Le hemos cantado a la muerte, la antesala del reencuentro con la Amada; le hemos cantado a la vida verdadera tras cruzar el umbral de la extinción de este mundo sensible; y ahora le queremos cantar al amor, que es lo que queda cuando la realidad iláhica (trascendente) se muestra tal cual es, tras el desvanecimiento de la ilusión de que exista alguna realidad que no sea la Suya.
El ateo hombre moderno, desquiciado ante la falta de una guía moral que establezca sus pasos en pos del cumplimiento de aquello para lo que fue creado, trata desesperadamente de llenar su vació existencial con todo tipo de distracciones, a cada cual más dañina, con tal de enmascarar el sobrecogedor asombro al que se asoma la consciencia que intuye el abismo de su propia nada frente a la portentosa realidad del Dueño y Señor de todos los mundos.

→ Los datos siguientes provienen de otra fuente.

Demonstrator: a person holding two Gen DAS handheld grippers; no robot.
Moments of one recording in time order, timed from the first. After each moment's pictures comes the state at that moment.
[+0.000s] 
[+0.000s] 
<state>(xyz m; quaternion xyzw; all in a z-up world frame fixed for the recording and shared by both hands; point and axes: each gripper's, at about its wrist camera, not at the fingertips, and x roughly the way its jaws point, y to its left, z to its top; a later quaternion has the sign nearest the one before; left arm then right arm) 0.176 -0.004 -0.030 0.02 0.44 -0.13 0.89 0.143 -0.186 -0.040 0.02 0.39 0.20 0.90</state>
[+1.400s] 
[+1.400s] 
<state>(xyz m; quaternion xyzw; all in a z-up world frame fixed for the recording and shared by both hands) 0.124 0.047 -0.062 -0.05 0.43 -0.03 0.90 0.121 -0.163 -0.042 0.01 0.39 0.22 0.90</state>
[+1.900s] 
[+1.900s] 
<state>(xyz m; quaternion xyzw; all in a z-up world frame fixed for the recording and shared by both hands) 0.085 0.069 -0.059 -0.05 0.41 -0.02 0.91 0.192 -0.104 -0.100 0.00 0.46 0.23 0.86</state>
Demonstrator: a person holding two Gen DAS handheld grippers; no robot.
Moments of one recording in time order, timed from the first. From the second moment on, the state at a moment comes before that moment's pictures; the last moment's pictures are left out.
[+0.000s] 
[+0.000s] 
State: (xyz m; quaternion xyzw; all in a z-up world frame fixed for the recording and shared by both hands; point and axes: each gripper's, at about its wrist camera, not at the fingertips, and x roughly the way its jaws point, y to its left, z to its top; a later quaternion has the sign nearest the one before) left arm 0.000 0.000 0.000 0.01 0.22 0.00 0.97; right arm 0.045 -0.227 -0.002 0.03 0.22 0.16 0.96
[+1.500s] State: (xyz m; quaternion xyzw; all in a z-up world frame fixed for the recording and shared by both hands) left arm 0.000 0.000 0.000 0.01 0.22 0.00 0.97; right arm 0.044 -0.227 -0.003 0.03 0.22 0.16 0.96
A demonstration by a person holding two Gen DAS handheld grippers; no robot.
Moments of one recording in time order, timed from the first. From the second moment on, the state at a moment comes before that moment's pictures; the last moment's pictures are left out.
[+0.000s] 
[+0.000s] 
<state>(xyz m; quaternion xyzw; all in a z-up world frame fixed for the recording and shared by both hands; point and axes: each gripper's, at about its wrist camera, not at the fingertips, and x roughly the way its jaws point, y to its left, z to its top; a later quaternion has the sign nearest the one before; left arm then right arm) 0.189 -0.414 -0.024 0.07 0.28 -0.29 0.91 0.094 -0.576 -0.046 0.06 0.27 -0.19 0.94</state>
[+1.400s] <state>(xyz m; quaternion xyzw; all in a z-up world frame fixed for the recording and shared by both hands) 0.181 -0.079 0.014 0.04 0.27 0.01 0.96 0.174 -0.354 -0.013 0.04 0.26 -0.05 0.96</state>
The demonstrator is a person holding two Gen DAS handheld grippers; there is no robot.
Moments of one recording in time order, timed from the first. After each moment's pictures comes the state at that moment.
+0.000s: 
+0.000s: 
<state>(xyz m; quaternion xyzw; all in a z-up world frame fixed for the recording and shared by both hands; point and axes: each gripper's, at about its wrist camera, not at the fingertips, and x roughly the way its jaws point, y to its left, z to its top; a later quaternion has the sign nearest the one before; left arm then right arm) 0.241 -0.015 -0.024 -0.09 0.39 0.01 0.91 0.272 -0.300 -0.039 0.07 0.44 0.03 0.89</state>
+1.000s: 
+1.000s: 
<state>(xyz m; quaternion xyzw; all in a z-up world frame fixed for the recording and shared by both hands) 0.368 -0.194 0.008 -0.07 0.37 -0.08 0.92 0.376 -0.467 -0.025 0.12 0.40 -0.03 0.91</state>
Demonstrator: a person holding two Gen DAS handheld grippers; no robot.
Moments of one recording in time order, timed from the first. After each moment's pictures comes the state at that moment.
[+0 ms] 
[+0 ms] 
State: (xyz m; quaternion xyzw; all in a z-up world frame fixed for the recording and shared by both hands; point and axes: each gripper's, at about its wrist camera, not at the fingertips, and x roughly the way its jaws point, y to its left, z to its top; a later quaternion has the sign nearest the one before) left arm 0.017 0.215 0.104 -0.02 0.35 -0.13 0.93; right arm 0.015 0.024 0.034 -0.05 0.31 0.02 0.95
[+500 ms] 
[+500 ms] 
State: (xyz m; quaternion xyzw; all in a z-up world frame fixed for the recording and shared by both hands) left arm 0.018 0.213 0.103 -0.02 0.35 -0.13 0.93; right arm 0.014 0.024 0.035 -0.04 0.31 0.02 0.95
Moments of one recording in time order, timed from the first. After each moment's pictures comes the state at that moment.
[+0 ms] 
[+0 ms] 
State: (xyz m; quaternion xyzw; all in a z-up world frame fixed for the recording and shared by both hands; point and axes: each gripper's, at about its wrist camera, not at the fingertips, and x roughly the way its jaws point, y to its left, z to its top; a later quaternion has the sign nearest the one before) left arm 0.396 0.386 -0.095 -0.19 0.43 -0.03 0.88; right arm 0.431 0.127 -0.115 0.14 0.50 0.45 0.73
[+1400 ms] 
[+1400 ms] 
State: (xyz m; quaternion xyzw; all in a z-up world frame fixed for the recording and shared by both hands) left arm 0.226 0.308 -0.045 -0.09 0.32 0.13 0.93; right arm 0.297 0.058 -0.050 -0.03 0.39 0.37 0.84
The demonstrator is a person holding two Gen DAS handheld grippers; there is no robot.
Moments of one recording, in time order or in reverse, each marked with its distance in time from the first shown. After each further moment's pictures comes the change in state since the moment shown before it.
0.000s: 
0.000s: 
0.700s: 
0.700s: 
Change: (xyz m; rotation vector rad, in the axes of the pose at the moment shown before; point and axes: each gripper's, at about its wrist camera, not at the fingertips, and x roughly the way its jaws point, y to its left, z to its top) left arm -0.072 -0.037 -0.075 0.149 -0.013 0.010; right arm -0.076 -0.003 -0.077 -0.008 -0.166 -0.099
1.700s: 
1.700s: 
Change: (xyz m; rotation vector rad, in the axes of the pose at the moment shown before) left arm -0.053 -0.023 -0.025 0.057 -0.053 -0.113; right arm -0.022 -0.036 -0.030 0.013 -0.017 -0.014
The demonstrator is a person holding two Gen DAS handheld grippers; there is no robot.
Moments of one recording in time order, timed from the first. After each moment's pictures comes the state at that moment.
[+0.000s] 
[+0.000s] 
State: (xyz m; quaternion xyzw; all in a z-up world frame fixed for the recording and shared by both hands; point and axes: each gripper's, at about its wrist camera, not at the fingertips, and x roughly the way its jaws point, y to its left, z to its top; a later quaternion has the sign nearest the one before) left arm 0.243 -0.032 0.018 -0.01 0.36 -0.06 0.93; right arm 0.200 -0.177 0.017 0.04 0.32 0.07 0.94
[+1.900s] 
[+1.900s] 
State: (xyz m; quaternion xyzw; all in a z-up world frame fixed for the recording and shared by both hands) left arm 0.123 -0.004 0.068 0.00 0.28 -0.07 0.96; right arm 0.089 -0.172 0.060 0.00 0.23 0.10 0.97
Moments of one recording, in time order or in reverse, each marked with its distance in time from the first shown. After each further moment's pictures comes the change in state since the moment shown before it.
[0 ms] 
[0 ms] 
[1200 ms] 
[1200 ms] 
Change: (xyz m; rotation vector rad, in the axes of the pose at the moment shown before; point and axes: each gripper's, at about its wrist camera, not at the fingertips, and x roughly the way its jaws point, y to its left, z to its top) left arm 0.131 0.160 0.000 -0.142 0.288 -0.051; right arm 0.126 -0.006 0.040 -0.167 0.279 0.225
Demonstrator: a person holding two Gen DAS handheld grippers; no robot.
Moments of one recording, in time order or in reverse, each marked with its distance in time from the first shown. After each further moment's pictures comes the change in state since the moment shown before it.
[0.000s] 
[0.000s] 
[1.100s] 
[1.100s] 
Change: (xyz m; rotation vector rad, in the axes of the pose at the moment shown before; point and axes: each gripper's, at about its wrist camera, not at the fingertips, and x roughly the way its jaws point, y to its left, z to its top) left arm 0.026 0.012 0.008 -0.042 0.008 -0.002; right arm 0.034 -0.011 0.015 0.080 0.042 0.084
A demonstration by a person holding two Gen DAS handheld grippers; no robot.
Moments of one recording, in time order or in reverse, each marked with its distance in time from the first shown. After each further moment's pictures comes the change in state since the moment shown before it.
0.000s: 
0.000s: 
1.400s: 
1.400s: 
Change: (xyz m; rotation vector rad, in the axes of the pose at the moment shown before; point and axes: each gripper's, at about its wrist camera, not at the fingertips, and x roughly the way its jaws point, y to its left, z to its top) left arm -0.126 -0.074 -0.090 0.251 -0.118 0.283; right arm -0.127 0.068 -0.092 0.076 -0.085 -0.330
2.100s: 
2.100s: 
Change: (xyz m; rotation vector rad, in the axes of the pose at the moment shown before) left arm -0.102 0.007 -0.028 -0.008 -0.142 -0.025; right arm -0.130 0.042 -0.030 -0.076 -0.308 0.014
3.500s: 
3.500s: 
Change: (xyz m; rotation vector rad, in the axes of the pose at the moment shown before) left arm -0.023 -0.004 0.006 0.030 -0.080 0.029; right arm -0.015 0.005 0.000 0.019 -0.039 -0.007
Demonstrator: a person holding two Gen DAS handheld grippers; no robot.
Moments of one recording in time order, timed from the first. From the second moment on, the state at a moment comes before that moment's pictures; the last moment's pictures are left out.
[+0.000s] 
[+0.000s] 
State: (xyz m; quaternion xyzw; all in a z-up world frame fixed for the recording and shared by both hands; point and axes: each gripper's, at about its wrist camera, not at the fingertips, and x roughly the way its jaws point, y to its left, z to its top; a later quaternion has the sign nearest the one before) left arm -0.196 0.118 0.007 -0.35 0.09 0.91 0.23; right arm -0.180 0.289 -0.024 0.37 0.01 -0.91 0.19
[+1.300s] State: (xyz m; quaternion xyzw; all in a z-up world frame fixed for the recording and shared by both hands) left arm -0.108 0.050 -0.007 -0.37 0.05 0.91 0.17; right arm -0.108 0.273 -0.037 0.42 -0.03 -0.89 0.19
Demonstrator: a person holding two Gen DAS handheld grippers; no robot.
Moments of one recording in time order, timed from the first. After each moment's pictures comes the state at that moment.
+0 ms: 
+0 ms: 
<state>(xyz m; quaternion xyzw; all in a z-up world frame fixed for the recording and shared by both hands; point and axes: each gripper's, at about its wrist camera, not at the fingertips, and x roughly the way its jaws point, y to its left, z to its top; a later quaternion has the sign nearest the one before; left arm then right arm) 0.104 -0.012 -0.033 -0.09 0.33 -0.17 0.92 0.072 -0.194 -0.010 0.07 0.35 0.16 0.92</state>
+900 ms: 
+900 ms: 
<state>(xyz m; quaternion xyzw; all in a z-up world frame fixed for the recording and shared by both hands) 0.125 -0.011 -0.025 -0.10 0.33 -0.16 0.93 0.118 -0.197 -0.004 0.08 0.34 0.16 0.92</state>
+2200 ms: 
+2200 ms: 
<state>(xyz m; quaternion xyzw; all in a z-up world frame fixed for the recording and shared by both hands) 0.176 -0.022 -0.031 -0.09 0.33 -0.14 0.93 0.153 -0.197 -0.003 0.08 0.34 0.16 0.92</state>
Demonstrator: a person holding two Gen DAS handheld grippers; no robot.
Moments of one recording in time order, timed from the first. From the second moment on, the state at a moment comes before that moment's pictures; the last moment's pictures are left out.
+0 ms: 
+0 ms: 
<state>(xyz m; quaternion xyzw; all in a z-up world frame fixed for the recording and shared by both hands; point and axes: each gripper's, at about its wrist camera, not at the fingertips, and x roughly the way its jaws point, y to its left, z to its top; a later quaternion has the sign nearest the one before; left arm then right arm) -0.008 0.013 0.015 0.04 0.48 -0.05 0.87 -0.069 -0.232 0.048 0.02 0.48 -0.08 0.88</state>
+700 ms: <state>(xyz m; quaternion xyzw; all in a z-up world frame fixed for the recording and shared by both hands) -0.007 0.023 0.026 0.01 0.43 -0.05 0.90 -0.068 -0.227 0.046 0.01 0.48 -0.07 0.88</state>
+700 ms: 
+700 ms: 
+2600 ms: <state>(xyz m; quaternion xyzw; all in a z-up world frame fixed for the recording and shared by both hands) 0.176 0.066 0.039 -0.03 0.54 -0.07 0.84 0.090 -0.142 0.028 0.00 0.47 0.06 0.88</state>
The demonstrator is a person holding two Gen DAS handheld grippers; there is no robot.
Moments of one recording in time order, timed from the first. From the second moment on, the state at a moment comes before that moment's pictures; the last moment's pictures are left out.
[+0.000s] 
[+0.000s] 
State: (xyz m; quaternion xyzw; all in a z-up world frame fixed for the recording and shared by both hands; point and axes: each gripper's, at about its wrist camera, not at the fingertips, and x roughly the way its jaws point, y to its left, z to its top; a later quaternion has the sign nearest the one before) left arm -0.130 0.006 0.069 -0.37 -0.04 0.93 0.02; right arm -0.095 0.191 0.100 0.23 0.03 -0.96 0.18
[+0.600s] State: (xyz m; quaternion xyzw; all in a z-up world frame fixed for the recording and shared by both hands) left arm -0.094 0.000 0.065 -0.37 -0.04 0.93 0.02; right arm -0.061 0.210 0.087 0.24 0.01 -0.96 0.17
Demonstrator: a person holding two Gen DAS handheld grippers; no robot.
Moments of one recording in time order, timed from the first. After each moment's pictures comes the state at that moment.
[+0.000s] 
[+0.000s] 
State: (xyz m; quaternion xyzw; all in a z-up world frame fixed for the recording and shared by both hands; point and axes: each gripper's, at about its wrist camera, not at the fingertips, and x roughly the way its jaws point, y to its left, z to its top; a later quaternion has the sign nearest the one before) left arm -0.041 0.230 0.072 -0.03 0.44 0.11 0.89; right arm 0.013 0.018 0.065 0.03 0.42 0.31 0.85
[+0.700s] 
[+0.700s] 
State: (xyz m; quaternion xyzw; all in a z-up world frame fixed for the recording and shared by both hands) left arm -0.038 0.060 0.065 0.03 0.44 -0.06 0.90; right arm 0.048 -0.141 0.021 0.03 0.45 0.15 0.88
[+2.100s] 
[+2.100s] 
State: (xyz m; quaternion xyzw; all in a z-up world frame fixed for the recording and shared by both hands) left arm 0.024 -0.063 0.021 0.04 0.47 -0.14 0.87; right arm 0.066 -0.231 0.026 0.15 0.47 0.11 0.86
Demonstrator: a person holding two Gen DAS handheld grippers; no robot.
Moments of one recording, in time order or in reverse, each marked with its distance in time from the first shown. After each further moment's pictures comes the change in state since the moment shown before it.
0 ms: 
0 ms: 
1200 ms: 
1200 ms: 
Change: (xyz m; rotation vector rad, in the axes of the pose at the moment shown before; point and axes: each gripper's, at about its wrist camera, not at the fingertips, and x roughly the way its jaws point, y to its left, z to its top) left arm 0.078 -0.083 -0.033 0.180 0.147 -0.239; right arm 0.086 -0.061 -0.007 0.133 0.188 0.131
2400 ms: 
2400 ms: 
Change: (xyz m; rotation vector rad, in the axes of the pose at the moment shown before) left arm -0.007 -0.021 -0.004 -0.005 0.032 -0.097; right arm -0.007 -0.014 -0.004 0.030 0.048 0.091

Esa descorazonadora zozobra espiritual de no saber quién es ni para qué fue creado siempre acompaña al ser humano, pues dicha insatisfacción existencial responde a la perpetua llamada de fitrah (la naturaleza primordial que hizo de molde para la creación del hombre), la cual no cesa de agujerear la consciencia por más que nos empeñemos en taponar sus brechas con las distracciones que nos pueda ofrecer el mundo sensible. Como resultado, la vida del hombre moderno no es más que una encadenación de sufrimientos, y su muerte una enorme tragedia. Justo lo contrario que ocurre con el mumin, el creyente, cuya vida es una concatenación de oportunidades para seguir ahondando en el conocimiento de su Señor, y la muerta una celebración por la cercanía del reencuentro con el Amigo Íntimo. Una vez que se vislumbran las primeras luces por los surcos abiertos que el recuerdo de Allah va entretejiendo sobre el entramado de la consciencia, ya no hay marcha atrás. En lugar de taponar con distracciones esas fisuras por las que se asoma el abismo, el creyente aprende a nutrirse de él, de esa insondable presencia que poco a poco lo va inundando todo hasta no quedar más que la expresión del amor puro como fruto maduro del conocimiento de la realidad iláhica (trascendente). Llegado a ese punto ya no hay muerte, ni hay vida, tan solo una celebración perpetua.
UN CANTO AL AMOR
Se perfiló la mirada y halló la imagen fiel de la amiga íntima
Que en la distancia clarea anunciando la buena nueva
Del feliz reencuentro.
Desde que hice del olvido de mí mismo mi inseparable compañero
Ella no deja de desplegar para este pobre menesteroso sus encantos,
Por cuyos aromas me embriago; trastocándose así la pena en alegría.
*
Entonces me alzo y saboreo en incomparable visión
Los frutos que cohabitan en su regazo,
Perdiendo de vista todo rastro de alteridad
Hasta situarme -tras el desfallecimiento-
En el centro mismo del habitáculo de todas Sus luces.
Después vuelvo y hago de estos jirones de hombre
El motivo de mi orgullo ante la asamblea de los pobres,
De los inútiles y de los enamorados.
*
Por ti, Layla, morí y nací a la vida,
Y loco de amor me hallo en este deambular eterno
Hasta que lo no nacido que habita en mi
Reclame para sí cada uno de mis fragmentos.